▶ [TASK]:
Look through the data below and extract, unchanged, the lines from the one that contains "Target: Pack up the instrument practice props" to the one that contains "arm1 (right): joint", both included.

▶ [TASK INPUTS]:
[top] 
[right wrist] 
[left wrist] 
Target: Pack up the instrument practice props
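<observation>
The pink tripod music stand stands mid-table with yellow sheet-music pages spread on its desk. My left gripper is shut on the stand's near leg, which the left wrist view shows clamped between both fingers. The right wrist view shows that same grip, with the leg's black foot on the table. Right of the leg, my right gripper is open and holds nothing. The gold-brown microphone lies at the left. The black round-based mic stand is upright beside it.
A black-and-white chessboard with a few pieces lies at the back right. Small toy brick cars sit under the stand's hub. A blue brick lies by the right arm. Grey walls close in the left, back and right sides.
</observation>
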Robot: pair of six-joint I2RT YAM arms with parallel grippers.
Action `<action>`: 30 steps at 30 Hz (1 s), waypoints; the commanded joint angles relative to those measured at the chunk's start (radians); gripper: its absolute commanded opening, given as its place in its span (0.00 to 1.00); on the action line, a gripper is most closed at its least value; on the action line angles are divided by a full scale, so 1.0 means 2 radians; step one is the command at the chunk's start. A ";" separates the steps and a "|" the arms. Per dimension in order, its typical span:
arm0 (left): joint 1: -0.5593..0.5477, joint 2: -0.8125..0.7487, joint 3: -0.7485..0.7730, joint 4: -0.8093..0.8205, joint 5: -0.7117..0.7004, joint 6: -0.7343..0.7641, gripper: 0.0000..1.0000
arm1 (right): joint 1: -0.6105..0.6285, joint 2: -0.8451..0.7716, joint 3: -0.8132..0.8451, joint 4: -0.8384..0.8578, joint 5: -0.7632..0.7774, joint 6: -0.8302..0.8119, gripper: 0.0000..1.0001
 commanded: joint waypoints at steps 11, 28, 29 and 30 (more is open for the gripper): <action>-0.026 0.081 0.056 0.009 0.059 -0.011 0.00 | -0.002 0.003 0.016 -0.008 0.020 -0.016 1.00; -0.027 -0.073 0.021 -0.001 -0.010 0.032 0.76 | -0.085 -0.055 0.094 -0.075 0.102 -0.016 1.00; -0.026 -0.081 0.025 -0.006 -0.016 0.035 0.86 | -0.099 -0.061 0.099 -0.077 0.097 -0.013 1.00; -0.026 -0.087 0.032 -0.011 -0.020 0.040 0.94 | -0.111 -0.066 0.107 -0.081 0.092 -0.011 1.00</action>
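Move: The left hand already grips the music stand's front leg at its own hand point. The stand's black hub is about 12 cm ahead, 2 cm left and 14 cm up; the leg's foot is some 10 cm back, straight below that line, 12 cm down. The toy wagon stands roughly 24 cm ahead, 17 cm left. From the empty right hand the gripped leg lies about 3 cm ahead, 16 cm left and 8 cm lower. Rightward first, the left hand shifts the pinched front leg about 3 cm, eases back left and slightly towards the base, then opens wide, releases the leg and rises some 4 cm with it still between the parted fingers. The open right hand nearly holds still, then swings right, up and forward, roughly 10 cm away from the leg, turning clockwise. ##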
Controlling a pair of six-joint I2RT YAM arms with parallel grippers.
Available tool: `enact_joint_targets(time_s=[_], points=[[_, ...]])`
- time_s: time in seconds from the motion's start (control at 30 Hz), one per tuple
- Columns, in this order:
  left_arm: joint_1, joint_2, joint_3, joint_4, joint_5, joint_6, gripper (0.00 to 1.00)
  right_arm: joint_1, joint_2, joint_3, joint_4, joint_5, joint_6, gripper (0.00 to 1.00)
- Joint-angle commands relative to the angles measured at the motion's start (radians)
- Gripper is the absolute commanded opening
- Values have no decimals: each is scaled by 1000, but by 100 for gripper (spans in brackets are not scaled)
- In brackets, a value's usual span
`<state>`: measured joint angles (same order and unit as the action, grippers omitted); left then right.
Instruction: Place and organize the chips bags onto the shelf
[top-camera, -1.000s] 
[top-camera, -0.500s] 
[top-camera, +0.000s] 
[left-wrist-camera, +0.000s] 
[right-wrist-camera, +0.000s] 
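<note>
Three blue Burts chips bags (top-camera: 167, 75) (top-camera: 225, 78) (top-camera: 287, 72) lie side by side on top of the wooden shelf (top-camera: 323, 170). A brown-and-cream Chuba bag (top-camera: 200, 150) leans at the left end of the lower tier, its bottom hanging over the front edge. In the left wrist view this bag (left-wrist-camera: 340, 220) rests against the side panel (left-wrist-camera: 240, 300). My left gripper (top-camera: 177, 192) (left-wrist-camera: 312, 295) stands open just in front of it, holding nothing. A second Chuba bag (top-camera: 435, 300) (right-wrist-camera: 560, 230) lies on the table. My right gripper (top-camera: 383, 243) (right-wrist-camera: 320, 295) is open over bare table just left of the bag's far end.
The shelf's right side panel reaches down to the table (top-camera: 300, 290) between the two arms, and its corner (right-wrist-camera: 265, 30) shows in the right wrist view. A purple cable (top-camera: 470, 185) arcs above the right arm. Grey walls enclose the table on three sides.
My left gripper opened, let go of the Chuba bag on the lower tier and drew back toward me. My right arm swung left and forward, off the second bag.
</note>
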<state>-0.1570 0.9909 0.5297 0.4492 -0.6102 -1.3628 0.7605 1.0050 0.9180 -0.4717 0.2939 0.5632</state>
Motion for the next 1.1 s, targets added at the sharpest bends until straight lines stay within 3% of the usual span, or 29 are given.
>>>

▶ [RESPONSE FOR THIS EXERCISE]:
Target: Pack up the instrument practice props
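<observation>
The pink tripod music stand stands mid-table with yellow sheet-music pages spread on its desk. My left gripper is shut on the stand's near leg, which the left wrist view shows clamped between both fingers. The right wrist view shows that same grip, with the leg's black foot on the table. Right of the leg, my right gripper is open and holds nothing. The gold-brown microphone lies at the left. The black round-based mic stand is upright beside it.
A black-and-white chessboard with a few pieces lies at the back right. Small toy brick cars sit under the stand's hub. A blue brick lies by the right arm. Grey walls close in the left, back and right sides.
</observation>
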Robot: pair of six-joint I2RT YAM arms with parallel grippers.
Action `<action>`: 30 steps at 30 Hz (1 s), waypoints; the commanded joint angles relative to those measured at the chunk's start (radians); gripper: its absolute commanded opening, given as its place in its span (0.00 to 1.00); on the action line, a gripper is most closed at its least value; on the action line angles are divided by a full scale, so 1.0 means 2 radians; step one is the command at the chunk's start. A ";" separates the steps and a "|" the arms. Per dimension in order, its typical span:
arm0 (left): joint 1: -0.5593..0.5477, joint 2: -0.8125..0.7487, joint 3: -0.7485..0.7730, joint 4: -0.8093..0.8205, joint 5: -0.7117..0.7004, joint 6: -0.7343..0.7641, gripper: 0.0000..1.0000
arm1 (right): joint 1: -0.6105..0.6285, joint 2: -0.8451..0.7716, joint 3: -0.8132..0.8451, joint 4: -0.8384..0.8578, joint 5: -0.7632..0.7774, joint 6: -0.8302..0.8119, gripper: 0.0000..1.0001

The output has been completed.